◆ **Dataset section**
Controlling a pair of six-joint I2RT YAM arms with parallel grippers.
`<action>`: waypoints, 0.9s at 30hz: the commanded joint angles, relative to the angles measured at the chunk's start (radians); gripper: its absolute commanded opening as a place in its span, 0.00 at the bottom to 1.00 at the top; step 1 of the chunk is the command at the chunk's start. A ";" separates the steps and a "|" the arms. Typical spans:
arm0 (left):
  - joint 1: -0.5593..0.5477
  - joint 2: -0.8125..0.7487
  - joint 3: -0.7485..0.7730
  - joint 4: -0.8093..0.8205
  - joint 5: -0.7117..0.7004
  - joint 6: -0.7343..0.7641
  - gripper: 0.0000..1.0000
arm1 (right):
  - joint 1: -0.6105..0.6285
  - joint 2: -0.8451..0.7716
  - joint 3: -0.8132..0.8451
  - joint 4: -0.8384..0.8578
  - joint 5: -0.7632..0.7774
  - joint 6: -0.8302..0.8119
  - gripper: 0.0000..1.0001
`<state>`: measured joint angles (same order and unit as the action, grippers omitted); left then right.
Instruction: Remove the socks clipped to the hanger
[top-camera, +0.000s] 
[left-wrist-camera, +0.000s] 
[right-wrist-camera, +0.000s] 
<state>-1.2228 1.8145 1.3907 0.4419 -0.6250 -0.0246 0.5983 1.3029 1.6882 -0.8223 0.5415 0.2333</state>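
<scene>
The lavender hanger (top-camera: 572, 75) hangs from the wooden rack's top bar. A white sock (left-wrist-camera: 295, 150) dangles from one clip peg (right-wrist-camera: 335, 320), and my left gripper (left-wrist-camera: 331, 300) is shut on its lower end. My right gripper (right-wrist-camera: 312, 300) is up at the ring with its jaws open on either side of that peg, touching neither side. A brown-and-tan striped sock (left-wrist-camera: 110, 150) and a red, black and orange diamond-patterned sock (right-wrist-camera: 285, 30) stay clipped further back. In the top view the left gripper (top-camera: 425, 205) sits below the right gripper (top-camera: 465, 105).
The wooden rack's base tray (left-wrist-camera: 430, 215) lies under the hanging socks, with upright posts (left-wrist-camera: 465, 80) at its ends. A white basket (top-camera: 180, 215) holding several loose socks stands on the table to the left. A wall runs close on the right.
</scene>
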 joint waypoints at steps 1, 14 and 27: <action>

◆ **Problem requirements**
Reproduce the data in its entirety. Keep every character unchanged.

◆ **Task solution**
Controlling a pair of six-joint I2RT YAM arms with parallel grippers.
`<action>`: waypoints, 0.9s at 30hz: the commanded joint angles, relative to the angles measured at the chunk's start (radians); gripper: its absolute commanded opening as a place in its span, 0.00 at the bottom to 1.00 at the top; step 1 of the chunk is the command at the chunk's start. A ";" separates the steps and a "|" the arms. Typical spans:
arm0 (left):
  - joint 1: -0.5593..0.5477
  - joint 2: -0.8125..0.7487
  - joint 3: -0.7485..0.7730
  - joint 4: -0.8093..0.8205
  - joint 5: -0.7117..0.7004
  - joint 6: -0.7343..0.7641
  - gripper: 0.0000..1.0000
arm1 (right):
  - joint 1: -0.6105..0.6285
  - joint 2: -0.8451..0.7716
  - joint 3: -0.8132..0.8451
  - joint 4: -0.8384..0.8578
  - joint 5: -0.7632..0.7774
  - joint 6: -0.8302..0.8119
  - gripper: 0.0000..1.0001
`<state>`: measured joint angles (same order and unit as the action, grippers omitted); left then right.
Instruction: Remove the socks clipped to the hanger
[top-camera, +0.000s] 
[left-wrist-camera, +0.000s] 
[right-wrist-camera, +0.000s] 
<state>-1.2228 1.8145 1.3907 0.4419 -0.6250 -0.0246 0.5983 1.3029 1.6882 -0.8223 0.5415 0.2333</state>
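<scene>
The lavender hanger (top-camera: 572, 75) hangs from the wooden rack's top bar. A white sock (left-wrist-camera: 295, 150) dangles from one clip peg (right-wrist-camera: 335, 320), and my left gripper (left-wrist-camera: 331, 300) is shut on its lower end. My right gripper (right-wrist-camera: 312, 300) is up at the ring with its jaws open on either side of that peg, touching neither side. A brown-and-tan striped sock (left-wrist-camera: 110, 150) and a red, black and orange diamond-patterned sock (right-wrist-camera: 285, 30) stay clipped further back. In the top view the left gripper (top-camera: 425, 205) sits below the right gripper (top-camera: 465, 105).
The wooden rack's base tray (left-wrist-camera: 430, 215) lies under the hanging socks, with upright posts (left-wrist-camera: 465, 80) at its ends. A white basket (top-camera: 180, 215) holding several loose socks stands on the table to the left. A wall runs close on the right.
</scene>
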 joint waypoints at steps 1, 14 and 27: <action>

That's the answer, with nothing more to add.